Jio’s entire school was supposed to go to YMCA overnight camp today. Proscrastinator that I am, I didn’t start preparing the required stuff until yesterday after school. He needed a pair of shoes for playing in/near the water, which he didn’t have, so after dinner I packed the twins in the car and went to the mall. I was exhausted, by the way, ’cause I only got about 6 hours’ sleep the night before and I’d spent the day in the city. So we bought the shoes, came home, and then I realized we didn’t have a decent marker for writing Jio’s name on everything. Lilia fell asleep doing homework. Everything was late, everyone was tired. Yoshi volunteered to go the store and buy a marker. I think he’d finished writing Jio’s name on everything by the time the phone rang at 10PM. It was Jio’s teacher saying that camp had been cancelled due to heavy rain forecast for today.

Final Exam

Published July 18, 2006 by gaijinmama

Today I administered my first ever final exam.

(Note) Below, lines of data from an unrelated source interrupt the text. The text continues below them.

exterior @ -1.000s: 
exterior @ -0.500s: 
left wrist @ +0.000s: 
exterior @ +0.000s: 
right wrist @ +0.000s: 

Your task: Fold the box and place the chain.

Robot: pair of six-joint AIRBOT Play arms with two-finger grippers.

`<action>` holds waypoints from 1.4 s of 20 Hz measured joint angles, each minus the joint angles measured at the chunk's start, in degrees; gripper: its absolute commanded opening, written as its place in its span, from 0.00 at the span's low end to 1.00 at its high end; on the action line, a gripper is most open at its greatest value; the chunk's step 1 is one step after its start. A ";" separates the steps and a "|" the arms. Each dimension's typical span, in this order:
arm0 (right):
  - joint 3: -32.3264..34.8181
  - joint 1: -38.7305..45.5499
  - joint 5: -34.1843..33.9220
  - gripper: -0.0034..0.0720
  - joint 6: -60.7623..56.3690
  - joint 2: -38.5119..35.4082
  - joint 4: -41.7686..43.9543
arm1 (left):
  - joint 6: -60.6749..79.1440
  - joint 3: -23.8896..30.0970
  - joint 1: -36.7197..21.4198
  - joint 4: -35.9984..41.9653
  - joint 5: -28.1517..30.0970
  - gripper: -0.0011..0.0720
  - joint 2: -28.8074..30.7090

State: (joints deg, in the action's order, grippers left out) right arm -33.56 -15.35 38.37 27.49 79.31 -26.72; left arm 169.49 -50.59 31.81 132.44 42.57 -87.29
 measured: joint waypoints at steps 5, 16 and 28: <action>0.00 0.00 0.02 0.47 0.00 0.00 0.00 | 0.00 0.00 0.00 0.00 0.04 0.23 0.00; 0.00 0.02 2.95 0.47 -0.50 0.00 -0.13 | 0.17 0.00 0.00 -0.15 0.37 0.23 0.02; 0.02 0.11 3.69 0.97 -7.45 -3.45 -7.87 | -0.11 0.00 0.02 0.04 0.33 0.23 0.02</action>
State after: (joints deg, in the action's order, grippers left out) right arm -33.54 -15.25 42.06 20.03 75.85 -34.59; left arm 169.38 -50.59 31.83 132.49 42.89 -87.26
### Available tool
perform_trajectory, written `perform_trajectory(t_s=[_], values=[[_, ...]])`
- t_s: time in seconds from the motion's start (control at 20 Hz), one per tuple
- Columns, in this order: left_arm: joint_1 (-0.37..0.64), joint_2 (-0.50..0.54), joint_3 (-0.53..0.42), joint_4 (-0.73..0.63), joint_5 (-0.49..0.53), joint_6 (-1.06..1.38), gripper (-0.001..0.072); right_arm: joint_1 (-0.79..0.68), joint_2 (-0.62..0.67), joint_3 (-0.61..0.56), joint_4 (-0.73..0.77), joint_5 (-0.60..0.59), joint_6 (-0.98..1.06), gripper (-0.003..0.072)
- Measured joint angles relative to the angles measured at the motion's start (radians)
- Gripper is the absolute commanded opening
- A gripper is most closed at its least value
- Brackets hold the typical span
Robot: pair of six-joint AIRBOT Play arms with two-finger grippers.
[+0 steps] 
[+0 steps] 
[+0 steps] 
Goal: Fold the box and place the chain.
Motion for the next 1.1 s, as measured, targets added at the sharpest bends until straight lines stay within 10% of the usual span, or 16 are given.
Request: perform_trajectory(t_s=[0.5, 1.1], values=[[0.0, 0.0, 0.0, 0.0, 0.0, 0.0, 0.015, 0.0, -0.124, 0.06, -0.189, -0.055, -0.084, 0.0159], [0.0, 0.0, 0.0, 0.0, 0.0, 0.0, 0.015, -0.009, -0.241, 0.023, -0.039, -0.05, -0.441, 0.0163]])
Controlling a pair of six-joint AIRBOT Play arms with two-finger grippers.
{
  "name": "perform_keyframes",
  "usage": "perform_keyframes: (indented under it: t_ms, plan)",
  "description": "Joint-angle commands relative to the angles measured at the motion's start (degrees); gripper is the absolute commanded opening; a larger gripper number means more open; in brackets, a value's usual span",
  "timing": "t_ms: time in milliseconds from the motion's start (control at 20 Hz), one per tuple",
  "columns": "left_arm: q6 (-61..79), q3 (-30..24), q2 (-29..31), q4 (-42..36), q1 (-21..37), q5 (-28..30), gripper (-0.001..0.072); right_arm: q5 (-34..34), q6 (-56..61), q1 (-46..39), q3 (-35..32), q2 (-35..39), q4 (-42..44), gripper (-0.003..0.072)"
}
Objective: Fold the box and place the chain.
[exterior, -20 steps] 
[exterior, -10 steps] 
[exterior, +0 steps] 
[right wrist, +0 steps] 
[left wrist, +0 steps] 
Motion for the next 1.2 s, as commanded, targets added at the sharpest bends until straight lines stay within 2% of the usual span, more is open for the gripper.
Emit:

I never told my college students that they were my first ever college students and that I was basically making it up as I went along, and they don’t know that today’s test was my first. Until now, my teaching in this country has been more of a diversion from the usual curriculm. Now that I can decide grades, I feel very empowered.

Aside from all that, I’m hoping that they learned a little bit. They obviously didn’t study for the test. I told them two weeks ago that I was going to give them a dictation and I even told them what the dictation would be, but no one got it right.

After my classes, I went to pick up Jio. I could tell, as soon as I got out of the car, that the high school baseball team had lost its second game in the summer tournament. There were a bunch of parents standing around, very still and quiet. This school is a baseball powerhouse. They usually make it to the final rounds. It’s a bit of a relief to have them out of the way.